What the task asks
Could you return the data below exactly as it appears?

Records for this task
= Beginning of Section =
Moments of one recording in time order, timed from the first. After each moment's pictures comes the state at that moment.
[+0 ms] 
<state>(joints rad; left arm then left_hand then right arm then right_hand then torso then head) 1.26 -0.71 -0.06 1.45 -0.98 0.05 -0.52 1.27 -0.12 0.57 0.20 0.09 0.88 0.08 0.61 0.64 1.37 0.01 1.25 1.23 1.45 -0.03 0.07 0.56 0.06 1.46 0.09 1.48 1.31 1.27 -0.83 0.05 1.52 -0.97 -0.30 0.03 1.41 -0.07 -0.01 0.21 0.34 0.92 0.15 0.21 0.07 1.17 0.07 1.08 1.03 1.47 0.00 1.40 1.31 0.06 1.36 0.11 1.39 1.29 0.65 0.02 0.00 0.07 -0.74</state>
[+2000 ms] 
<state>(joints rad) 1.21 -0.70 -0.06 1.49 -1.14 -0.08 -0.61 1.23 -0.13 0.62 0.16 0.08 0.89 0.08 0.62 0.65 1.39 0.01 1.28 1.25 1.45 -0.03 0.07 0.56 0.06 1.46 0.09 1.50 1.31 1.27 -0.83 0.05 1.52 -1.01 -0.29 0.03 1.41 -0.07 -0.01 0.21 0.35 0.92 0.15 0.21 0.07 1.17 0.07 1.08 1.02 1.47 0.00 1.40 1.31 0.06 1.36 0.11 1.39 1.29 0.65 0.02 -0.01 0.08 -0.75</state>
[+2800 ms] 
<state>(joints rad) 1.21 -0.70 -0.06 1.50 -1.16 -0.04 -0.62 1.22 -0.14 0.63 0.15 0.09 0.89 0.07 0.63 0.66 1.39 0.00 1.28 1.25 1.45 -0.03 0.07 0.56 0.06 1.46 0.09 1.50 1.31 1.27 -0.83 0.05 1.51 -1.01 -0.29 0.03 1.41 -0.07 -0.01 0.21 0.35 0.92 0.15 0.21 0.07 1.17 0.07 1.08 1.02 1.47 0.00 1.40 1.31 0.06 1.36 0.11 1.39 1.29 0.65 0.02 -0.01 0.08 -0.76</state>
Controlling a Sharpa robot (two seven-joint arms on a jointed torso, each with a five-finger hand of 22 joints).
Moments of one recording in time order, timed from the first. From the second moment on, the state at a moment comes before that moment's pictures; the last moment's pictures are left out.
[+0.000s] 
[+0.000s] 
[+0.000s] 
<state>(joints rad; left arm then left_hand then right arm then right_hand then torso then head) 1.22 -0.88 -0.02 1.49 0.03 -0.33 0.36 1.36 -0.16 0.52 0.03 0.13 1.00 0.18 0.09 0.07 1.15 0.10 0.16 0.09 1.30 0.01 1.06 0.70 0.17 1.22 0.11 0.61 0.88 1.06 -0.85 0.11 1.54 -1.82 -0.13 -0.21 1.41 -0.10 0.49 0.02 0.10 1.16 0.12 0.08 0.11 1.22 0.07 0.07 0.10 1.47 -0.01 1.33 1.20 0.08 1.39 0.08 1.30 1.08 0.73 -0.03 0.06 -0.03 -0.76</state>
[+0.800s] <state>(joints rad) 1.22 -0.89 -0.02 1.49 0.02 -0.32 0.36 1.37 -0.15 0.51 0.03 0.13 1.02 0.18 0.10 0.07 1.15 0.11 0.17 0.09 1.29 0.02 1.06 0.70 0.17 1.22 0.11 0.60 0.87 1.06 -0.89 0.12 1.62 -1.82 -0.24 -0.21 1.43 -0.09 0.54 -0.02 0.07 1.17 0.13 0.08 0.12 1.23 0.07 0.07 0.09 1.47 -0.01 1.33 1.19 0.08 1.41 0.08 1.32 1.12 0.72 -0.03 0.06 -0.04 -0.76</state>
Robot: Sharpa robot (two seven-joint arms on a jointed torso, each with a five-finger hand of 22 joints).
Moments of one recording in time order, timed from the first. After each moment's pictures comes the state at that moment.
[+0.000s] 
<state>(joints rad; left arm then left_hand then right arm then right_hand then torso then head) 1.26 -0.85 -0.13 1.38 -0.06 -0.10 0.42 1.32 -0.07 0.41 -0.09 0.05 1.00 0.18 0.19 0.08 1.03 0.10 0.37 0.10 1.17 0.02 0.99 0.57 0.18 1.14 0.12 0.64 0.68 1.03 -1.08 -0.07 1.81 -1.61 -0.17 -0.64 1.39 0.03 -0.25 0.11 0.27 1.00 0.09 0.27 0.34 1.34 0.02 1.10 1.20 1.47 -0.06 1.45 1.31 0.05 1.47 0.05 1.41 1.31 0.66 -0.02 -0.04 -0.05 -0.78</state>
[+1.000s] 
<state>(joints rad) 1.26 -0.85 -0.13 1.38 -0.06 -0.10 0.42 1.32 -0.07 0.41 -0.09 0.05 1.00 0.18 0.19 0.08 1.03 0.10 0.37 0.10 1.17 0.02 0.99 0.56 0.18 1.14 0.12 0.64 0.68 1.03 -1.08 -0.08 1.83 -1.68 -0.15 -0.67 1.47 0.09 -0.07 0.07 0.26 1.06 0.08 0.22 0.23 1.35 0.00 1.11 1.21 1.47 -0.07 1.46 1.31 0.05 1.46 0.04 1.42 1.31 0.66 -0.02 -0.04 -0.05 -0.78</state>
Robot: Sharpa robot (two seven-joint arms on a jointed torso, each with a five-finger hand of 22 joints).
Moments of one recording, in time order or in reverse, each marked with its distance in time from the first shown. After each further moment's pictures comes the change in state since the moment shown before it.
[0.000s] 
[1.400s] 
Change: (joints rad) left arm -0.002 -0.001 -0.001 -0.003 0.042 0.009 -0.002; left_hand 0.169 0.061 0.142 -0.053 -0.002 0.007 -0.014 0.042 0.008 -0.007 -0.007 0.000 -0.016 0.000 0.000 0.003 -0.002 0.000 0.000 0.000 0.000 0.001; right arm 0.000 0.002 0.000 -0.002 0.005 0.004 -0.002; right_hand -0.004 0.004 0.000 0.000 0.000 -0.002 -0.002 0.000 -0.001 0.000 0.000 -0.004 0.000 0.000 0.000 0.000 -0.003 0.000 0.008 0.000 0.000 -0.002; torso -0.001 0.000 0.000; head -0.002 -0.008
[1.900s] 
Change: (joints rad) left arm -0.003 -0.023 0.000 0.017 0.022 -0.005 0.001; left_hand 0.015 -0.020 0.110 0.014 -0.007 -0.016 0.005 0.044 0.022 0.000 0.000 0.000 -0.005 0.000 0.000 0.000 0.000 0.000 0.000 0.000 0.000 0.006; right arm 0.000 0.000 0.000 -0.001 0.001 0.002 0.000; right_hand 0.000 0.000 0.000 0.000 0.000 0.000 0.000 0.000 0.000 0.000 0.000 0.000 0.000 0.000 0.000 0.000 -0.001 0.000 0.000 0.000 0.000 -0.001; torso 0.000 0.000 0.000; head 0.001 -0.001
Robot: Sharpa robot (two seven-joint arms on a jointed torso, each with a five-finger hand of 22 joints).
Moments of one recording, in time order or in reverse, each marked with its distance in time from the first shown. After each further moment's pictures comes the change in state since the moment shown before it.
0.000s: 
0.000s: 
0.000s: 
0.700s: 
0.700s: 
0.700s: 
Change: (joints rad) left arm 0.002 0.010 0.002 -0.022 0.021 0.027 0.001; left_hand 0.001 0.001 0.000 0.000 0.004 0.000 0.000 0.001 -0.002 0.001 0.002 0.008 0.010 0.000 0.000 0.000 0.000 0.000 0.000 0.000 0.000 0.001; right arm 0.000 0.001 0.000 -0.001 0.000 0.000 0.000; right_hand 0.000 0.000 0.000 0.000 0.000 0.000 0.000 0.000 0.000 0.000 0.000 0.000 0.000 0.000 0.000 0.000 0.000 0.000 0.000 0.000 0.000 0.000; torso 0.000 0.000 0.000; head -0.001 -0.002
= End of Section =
Output below
Moments of one recording in time order, timed from the first. After each moment's pictures comes the state at that moment.
[+0 ms] 
<state>(joints rad; left arm then left_hand then right arm then right_hand then torso then head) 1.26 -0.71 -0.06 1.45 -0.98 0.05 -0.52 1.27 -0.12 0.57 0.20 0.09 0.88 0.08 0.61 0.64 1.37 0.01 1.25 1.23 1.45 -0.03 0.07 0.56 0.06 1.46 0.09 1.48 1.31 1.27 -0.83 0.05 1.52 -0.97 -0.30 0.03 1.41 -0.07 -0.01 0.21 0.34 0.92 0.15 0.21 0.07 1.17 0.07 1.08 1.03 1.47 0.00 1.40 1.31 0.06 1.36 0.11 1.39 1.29 0.65 0.02 0.00 0.07 -0.74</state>
[+2000 ms] 
<state>(joints rad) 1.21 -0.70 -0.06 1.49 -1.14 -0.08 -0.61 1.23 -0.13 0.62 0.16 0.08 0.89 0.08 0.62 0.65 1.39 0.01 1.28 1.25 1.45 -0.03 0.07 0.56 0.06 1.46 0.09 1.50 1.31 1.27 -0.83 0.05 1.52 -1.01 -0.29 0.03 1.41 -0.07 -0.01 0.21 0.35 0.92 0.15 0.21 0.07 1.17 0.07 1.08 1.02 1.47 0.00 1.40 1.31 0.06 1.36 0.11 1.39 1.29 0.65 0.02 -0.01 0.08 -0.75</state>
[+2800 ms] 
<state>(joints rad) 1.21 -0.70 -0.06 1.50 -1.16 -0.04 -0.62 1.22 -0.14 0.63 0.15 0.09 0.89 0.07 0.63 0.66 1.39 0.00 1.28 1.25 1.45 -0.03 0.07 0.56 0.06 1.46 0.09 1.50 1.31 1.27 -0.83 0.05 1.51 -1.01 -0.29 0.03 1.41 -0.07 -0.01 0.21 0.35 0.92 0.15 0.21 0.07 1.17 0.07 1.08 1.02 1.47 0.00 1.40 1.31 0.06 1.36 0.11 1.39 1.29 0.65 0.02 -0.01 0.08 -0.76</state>
Controlling a Sharpa robot (two seven-joint arms on a jointed torso, each with a five-finger hand of 22 joints).
Moments of one recording in time order, timed from the first. From the second moment on, the state at a moment comes before that moment's pictures; the last moment's pictures are left out.
[+0.000s] 
[+0.000s] 
[+0.000s] 
<state>(joints rad; left arm then left_hand then right arm then right_hand then torso then head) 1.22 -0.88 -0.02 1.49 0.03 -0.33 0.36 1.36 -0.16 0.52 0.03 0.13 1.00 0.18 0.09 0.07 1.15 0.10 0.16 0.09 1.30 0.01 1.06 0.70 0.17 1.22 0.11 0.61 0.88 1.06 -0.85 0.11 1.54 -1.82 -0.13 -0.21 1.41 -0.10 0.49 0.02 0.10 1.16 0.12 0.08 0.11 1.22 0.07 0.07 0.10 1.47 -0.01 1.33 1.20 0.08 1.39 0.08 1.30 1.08 0.73 -0.03 0.06 -0.03 -0.76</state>
[+0.800s] <state>(joints rad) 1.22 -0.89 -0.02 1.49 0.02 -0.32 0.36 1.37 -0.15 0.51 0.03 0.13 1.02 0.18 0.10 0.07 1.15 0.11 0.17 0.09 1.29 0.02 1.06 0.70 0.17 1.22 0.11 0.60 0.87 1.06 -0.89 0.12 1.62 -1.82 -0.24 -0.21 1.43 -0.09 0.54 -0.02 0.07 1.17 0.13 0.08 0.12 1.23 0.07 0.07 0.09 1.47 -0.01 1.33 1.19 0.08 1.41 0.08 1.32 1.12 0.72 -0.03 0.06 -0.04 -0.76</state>
Robot: Sharpa robot (two seven-joint arms on a jointed torso, each with a five-finger hand of 22 joints).
Moments of one recording in time order, timed from the first. After each moment's pictures comes the state at that moment.
[+0.000s] 
<state>(joints rad; left arm then left_hand then right arm then right_hand then torso then head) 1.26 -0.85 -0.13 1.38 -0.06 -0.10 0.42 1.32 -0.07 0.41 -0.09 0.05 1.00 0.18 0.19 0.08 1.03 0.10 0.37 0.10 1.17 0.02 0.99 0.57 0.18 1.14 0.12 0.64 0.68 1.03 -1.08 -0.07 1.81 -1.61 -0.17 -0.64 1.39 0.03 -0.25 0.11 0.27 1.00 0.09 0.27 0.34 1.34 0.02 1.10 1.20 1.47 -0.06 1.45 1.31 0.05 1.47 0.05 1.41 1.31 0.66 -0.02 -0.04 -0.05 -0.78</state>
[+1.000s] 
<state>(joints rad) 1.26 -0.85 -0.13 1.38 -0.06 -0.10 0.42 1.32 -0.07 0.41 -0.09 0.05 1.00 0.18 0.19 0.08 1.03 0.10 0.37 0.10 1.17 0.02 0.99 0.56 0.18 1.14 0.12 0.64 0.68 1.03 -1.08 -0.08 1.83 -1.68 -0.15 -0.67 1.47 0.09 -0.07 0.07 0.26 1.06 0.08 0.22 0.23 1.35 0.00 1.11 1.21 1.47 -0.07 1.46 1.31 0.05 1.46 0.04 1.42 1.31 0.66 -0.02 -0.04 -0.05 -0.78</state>
Robot: Sharpa robot (two seven-joint arms on a jointed torso, each with a five-finger hand of 22 joints).
Moments of one recording, in time order or in reverse, each marked with its distance in time from the first shown. After each further moment's pictures comes the change in state since the moment shown before it.
[0.000s] 
[1.400s] 
Change: (joints rad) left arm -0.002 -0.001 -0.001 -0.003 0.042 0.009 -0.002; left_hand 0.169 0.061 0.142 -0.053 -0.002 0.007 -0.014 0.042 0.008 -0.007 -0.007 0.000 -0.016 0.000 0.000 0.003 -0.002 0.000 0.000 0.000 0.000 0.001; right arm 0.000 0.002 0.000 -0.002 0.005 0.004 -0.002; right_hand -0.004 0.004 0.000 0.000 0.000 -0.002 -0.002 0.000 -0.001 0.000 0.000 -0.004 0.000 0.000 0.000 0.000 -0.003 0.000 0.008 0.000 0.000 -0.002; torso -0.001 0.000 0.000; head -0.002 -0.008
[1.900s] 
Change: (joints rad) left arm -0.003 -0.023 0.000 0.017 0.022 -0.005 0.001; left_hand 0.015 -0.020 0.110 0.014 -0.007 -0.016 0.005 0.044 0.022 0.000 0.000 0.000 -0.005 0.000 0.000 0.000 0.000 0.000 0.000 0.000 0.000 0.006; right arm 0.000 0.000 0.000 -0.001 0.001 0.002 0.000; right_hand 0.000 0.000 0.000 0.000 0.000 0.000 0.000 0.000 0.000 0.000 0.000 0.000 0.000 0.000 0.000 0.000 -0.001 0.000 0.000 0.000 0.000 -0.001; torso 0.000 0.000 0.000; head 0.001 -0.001
Robot: Sharpa robot (two seven-joint arms on a jointed torso, each with a five-finger hand of 22 joints).
Moments of one recording, in time order or in reverse, each marked with its distance in time from the first shown. After each further moment's pictures comes the change in state since the moment shown before it.
0.000s: 
0.000s: 
0.000s: 
0.700s: 
0.700s: 
0.700s: 
Change: (joints rad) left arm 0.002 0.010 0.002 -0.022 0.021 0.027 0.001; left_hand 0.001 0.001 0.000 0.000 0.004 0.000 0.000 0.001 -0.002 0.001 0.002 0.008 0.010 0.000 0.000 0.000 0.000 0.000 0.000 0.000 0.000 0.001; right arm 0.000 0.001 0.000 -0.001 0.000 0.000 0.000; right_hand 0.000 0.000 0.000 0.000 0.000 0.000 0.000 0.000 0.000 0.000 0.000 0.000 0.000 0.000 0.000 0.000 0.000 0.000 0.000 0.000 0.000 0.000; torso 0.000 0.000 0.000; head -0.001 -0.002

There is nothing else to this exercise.